Non ho mai pensato che con il Congresso unitario sarebbero
magicamente scomparsi i problemi sia di linea sindacale che relativi
al governo dell’Organizzazione e che si doveva percorrere un
processo che cambiasse noi e cambiasse gli altri, affidato
prioritariamente alla nostra capacità di proposta piuttosto che alla
rivendicazione di collocazioni (peraltro doverose) come questione
principale; si sottovalutò la necessità nostra di compiere un salto
politico e ci si incamminò invece nella direzione opposta di una
lettura burocratica del Congresso.
Avevamo bisogno di discutere, di verificare collettivamente gli
oggettivi cambiamenti di responsabilità che ciascuno viveva, di
elaborare proposte di merito e verificarne la percorribilità e la
pratica. Cioè di fare i sindacalisti e anche di saper reciprocamente
valorizzare l’impegno profuso. Così come era evidente a tutti, ma
ben pochi volevano discuterne, che la contemporaneità della nuova
situazione (Congresso unitario) e della fine del mandato di Gian
Paolo Patta avrebbe creato una fase di turbolenza che necessitava di
grande attenzione per potersi trasformare, in positivo, in qualcosa
di nuovo.
Invece l’Area è stata gestita come una “proprietà” (il sito e il
giornalino, cioè l’informazione! ne sono chiari esempi), in cui
l’ascolto, la ricerca della mediazione e della sintesi non erano e
non sono pratica, così come la coerenza tra quanto detto e convenuto
nelle riunioni di Coordinamento e quano poi praticato (sul
Referendum avevamo all’unanimità deciso di tenerla “bassa”). Esempi
sono il documento sulla previdenza, modificato senza consultazione
ma anche la gestione della campagna per il NO. Anche la
manifestazione di Firenze –cosa ben diversa da un’autoconvocata,
così come fatto in alcune altre realtà- ha avuto sin dall’inizio una
caratterizzazione a cavallo tra il sindacale e il politico, tradendo
così la nostra tradizione di autonomia (anche qui scindo le
responsabilità dei delegati da quelle del gruppo dirigente e del
coordinatore dell’Area).
Non è più chiaro se Lavoro Società intende continuare a perseguire
l’esito del Congresso unitario, con tutte le innumerevoli cose
ancora da conquistare, o se intende tornare ad essere minoranza
(opposizione) nell’organizzazione; anzi, nella situazione attuale,
direi se LS vuole agevolare l’intenzione di alcuni settori della
CGIL di relegarla all’opposizione.
La partita che si gioca è relativa al mantenimento di linee ed
equilibri di governo dell’organizzazione scaturiti dallo scorso
congresso oppure ritornare alla situazione di alcuni anni orsono con
noi e pochi altri all’opposizione ed un governo della CGIL di
impronta moderata.
C’è un’obiezione alla proposta di una ampia alleanza relativa agli
interlocutori, a tale proposito voglio osservare che senza una forte
soggettività che la sostenga tale obiettivo non si realizzerà mai.
Credo che convivano queste due linee di tendenza e che sia nostro
dovere –innanzi tutto per rispetto degli iscritti e delle iscritte
che ci hanno eletto- sciogliere questa ambiguità.
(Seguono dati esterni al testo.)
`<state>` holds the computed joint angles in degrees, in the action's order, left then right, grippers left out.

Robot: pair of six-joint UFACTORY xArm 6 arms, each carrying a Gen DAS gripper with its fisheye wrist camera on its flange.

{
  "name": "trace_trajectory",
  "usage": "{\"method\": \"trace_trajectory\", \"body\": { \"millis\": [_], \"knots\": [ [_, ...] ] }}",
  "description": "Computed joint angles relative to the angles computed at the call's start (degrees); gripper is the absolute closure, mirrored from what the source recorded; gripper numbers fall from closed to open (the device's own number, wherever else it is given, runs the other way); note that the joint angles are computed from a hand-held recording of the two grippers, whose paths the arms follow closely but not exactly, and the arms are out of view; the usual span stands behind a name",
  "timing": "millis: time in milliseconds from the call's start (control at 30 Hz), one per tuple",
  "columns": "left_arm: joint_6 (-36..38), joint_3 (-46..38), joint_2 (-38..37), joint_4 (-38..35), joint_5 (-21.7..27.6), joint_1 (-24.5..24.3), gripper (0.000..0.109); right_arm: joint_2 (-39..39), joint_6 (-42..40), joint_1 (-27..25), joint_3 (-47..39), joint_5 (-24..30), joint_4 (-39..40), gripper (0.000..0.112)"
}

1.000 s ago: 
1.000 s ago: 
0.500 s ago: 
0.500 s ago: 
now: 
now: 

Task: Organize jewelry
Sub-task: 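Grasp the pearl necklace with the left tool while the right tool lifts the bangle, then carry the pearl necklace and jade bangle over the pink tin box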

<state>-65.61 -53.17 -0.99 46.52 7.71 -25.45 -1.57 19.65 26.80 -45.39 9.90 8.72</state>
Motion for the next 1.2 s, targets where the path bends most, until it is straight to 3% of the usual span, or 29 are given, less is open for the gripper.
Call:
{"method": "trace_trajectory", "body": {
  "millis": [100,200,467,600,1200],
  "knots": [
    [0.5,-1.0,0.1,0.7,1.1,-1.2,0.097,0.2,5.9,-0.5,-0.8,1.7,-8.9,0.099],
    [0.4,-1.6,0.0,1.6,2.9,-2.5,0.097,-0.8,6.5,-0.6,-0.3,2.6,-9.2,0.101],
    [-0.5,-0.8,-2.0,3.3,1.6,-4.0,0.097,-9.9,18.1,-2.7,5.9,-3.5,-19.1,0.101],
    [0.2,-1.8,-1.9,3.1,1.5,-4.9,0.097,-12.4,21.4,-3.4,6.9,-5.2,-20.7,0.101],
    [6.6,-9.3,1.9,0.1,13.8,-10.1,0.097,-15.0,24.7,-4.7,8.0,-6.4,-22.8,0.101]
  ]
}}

Per quanto mi
riguarda, e so di non essere la sola, voglio continuare a perseguire
la strada unitaria, consapevole delle difficoltà ma anche della
ineludibilità della scelta. L’alternativa è di usare “la penna rossa
e la penna blu” per ciò che altri faranno, ma di non incidere
concretamente per migliorare le condizioni di chi lavora.
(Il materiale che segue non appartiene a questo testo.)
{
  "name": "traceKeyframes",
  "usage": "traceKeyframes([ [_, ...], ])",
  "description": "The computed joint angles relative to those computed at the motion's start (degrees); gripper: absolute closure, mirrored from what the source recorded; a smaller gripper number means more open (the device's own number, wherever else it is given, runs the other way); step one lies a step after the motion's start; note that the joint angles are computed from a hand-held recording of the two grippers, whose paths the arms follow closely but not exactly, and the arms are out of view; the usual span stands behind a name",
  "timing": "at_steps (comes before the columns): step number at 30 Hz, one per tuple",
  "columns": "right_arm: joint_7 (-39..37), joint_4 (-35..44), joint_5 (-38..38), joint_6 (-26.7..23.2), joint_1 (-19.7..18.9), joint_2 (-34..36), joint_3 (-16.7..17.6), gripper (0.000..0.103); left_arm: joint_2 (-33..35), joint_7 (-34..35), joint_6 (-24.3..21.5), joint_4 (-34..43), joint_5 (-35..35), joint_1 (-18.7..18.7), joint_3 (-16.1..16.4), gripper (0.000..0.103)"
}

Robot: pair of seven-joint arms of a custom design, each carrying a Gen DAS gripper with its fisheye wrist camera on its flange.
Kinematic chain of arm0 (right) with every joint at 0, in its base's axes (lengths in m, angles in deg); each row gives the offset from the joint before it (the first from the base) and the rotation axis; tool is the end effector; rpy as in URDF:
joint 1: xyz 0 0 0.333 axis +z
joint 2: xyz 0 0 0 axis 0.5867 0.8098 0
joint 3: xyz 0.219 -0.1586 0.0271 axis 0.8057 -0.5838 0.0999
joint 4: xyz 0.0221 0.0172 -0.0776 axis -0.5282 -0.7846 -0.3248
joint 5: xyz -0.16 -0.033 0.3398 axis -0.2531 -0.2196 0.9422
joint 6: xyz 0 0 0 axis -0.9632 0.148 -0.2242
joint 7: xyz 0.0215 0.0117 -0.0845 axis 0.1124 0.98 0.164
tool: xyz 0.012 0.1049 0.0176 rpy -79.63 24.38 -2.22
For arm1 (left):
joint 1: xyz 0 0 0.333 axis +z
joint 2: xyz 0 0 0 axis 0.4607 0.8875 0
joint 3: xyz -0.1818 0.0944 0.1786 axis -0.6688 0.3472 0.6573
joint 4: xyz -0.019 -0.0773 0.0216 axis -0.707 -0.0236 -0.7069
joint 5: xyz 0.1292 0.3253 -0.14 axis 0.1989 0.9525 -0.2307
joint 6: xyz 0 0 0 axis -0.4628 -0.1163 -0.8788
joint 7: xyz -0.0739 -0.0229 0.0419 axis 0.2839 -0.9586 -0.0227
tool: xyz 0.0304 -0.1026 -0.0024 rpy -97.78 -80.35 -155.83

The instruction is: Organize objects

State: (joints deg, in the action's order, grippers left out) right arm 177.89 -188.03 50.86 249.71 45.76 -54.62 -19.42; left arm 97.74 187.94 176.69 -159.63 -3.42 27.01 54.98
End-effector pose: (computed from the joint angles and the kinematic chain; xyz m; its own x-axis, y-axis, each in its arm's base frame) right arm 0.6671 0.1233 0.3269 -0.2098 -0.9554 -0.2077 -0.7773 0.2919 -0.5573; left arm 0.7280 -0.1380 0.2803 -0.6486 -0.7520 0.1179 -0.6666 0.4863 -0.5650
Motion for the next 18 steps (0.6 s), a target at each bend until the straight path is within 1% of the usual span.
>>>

Dobbiamo decidere, ciascuno nella propria responsabilità, se
vogliamo cambiare linea. Credo sia necessario che si discuta di
queste cose, aprendo una fase di discussione e di verifica che
coinvolga tutte le nostre compagne e i nostri compagni, in un
percorso che dovrà sfociare alla fine in una grande Assemblea
nazionale, sapendo contemporaneamente seguire i prossimi
appuntamenti, tra cui ricordo la Conferenza d’Organizzazione (siamo
in ritardo!) e le prossime scadenze sindacali.